Source records:
▶

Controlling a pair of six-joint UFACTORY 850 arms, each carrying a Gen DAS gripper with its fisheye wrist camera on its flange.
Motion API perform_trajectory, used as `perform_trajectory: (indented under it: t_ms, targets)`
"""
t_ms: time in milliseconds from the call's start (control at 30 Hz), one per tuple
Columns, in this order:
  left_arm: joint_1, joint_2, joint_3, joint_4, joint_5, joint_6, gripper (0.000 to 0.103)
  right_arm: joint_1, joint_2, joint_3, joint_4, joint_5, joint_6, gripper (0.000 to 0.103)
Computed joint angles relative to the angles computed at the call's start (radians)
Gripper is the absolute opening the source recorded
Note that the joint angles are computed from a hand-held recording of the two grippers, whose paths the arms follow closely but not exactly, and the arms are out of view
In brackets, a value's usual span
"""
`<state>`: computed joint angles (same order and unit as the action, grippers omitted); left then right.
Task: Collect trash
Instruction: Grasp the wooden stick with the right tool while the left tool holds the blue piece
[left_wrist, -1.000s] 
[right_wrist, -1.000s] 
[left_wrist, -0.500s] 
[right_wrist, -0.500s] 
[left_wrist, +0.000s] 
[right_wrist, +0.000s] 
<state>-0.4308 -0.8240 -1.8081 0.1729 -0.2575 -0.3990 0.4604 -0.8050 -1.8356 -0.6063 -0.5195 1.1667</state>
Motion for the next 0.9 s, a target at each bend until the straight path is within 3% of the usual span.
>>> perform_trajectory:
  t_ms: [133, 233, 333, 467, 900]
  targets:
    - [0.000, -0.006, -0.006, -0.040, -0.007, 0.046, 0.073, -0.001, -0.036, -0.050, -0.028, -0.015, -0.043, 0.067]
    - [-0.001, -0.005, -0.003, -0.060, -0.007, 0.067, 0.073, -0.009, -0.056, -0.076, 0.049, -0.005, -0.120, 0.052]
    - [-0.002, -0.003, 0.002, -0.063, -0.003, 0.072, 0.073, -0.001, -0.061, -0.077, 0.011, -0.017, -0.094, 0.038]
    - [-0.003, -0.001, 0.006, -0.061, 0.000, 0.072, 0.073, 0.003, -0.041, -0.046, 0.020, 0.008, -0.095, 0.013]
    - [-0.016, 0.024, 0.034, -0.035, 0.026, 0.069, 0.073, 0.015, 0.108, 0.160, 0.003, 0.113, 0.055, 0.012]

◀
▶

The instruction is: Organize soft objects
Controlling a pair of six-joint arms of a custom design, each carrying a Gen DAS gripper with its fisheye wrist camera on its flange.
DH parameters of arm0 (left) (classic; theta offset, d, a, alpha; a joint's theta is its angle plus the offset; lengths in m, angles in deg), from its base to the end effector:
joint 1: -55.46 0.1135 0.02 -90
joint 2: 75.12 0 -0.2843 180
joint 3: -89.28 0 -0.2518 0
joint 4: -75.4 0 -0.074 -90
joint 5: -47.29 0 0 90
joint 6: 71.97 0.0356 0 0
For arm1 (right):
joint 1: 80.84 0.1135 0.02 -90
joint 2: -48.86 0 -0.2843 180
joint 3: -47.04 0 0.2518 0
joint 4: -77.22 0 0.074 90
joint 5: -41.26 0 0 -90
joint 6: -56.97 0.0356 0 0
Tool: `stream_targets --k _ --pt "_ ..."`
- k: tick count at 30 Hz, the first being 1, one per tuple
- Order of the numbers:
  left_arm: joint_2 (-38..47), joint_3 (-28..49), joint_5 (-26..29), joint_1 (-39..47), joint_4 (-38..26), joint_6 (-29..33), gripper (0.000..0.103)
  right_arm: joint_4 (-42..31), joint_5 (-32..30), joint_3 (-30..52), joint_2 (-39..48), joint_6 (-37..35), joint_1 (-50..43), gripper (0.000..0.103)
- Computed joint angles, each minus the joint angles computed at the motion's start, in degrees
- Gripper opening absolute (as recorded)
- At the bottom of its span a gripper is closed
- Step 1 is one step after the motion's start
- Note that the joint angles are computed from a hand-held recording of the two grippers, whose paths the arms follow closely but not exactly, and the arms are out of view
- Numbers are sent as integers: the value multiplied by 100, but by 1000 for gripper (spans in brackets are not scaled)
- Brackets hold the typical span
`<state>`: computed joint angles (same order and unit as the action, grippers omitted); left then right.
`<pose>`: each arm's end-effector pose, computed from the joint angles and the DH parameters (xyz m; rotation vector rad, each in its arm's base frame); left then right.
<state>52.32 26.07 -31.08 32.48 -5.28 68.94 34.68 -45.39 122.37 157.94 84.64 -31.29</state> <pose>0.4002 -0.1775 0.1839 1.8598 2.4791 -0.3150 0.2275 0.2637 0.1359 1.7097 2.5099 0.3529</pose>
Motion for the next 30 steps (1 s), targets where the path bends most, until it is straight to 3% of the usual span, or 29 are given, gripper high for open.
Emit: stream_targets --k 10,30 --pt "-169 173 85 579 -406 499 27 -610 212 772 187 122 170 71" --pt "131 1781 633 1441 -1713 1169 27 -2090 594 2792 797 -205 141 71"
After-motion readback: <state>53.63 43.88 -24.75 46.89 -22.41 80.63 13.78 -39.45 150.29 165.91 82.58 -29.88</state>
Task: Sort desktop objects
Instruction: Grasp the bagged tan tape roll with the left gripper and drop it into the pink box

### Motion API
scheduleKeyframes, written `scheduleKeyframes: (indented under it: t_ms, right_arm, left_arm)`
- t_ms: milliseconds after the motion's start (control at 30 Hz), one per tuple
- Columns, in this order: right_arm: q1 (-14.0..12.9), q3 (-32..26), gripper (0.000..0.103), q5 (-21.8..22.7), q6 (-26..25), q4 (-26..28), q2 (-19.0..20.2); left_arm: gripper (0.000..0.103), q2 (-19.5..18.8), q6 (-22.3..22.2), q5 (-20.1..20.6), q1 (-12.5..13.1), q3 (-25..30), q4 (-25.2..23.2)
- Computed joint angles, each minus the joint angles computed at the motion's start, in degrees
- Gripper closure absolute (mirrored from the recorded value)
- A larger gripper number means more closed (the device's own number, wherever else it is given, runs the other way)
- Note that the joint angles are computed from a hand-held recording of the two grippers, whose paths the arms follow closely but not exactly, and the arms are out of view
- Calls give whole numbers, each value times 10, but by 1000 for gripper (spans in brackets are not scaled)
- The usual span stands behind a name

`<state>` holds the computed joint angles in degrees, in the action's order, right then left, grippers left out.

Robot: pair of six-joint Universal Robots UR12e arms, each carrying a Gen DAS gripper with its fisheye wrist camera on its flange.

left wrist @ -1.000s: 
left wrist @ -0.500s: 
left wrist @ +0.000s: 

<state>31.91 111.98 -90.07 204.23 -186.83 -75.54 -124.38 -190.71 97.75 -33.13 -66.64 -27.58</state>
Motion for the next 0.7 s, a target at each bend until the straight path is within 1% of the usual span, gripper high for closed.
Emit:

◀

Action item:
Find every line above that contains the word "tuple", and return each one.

Output below:
t_ms: time in milliseconds from the call's start (control at 30 Hz), one per tuple
- k: tick count at 30 Hz, the first being 1, one per tuple
- t_ms: milliseconds after the motion's start (control at 30 Hz), one per tuple

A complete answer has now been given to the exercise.